Go through the lines below and copy any that hold the string "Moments".

[Data supplied]
──────────────────────────────

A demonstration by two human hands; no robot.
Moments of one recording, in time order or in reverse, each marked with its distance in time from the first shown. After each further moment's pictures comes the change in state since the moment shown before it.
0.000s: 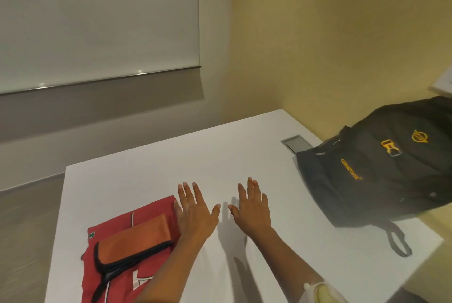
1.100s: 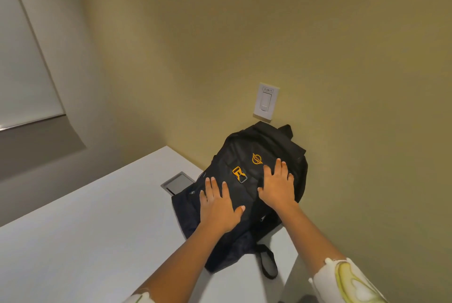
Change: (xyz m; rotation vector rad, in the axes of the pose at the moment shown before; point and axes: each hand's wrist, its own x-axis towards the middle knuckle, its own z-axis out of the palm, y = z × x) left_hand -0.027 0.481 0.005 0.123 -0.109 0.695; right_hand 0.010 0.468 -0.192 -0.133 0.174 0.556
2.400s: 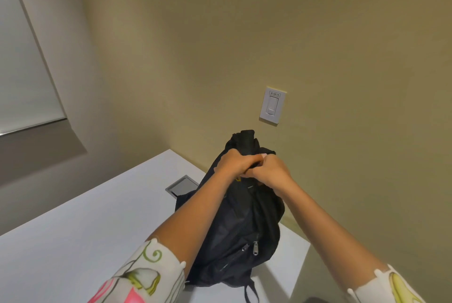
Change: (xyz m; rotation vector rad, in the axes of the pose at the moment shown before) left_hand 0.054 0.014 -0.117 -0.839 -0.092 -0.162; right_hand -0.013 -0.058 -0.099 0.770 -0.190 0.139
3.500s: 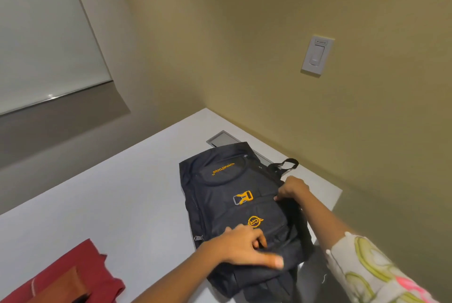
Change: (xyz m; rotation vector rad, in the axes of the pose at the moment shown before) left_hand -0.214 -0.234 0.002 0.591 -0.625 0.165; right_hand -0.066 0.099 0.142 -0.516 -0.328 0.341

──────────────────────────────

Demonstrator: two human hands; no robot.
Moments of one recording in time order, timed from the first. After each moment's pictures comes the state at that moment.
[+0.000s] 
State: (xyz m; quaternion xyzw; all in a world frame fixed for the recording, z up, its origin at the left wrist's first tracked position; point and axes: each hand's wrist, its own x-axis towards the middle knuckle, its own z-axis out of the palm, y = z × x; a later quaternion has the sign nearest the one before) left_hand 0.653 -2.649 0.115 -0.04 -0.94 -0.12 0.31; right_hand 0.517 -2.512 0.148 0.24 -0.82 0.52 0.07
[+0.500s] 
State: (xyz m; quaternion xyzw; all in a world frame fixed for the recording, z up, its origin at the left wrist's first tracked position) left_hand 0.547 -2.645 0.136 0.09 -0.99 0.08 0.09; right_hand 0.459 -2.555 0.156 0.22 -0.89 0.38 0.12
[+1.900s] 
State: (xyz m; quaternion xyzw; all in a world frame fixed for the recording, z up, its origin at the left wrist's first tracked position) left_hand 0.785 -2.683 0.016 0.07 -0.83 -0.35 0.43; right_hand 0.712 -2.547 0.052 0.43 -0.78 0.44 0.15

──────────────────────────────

[Written answer]
Moments of one recording, in time order or in reverse, each marked with its distance in time from the first shown. After each further moment's pictures comes the change in state since the moment shown before it.
Moments of one recording in time order, timed from the first. After each moment's pictures comes the state at that moment.

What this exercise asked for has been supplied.